[Opening Exercise data section]

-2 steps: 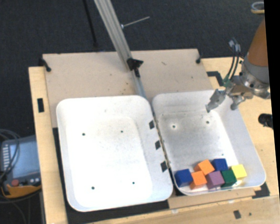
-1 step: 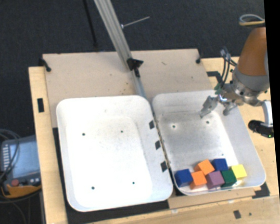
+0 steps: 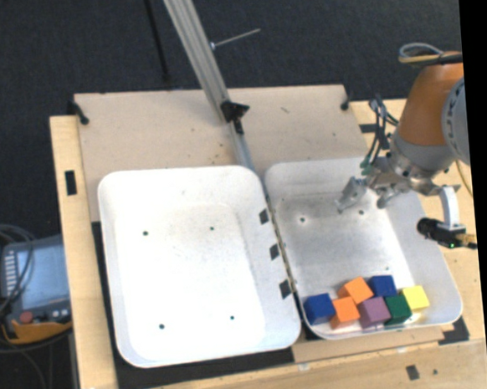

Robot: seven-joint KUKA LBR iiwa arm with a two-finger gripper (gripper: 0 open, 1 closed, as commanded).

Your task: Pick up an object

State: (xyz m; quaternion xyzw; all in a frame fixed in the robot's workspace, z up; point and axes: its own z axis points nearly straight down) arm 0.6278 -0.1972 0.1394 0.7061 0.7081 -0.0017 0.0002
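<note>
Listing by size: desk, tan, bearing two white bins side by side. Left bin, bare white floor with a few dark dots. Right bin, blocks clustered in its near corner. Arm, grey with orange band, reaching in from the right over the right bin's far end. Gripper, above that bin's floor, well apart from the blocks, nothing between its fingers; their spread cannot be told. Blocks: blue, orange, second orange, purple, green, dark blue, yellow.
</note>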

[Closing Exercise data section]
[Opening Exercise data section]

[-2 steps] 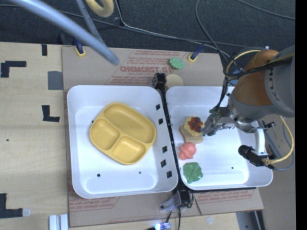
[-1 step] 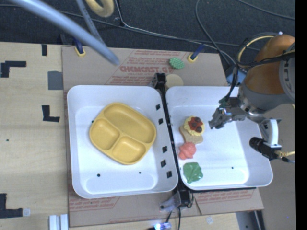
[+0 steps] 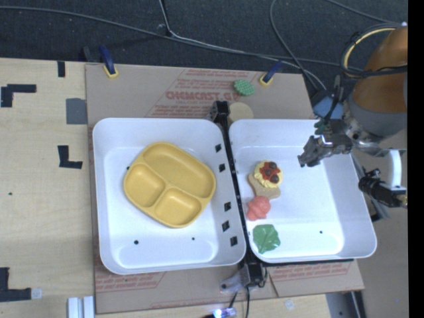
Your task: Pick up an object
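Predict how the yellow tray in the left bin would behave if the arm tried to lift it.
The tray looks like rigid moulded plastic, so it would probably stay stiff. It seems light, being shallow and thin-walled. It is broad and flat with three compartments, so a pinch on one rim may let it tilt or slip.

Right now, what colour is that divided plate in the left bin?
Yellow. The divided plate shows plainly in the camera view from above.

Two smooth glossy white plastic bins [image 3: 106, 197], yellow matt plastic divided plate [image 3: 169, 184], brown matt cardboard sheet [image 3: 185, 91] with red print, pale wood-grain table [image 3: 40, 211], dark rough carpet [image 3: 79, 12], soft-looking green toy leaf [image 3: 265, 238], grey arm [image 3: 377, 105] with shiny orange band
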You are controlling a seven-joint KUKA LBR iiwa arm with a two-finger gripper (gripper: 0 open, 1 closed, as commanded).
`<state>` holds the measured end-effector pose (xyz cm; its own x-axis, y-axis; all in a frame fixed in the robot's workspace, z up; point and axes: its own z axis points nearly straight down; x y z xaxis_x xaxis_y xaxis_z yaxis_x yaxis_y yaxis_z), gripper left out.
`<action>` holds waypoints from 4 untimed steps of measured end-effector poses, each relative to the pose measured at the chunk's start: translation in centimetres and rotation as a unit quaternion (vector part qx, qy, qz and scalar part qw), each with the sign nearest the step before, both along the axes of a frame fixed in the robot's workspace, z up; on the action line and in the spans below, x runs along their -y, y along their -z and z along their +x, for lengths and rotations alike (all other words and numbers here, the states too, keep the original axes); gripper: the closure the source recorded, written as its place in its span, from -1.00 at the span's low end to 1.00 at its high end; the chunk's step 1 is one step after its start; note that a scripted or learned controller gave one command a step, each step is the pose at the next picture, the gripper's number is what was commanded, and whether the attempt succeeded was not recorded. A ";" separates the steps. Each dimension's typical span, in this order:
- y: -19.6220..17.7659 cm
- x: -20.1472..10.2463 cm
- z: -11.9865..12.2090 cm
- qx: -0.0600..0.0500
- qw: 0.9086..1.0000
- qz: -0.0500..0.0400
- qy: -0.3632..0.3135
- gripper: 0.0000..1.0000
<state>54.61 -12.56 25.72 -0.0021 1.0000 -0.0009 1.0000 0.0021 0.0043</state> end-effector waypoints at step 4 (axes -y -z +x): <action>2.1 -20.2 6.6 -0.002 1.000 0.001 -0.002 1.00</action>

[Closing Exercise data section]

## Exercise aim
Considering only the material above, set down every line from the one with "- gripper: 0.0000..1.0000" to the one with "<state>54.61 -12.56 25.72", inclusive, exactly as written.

## Response to this exercise
- gripper: 0.0000..1.0000
<state>54.61 -12.56 25.72 -0.0021 1.0000 -0.0009 1.0000 0.0021 0.0043</state> end-effector waypoints at step 4 (axes -y -z +x): <action>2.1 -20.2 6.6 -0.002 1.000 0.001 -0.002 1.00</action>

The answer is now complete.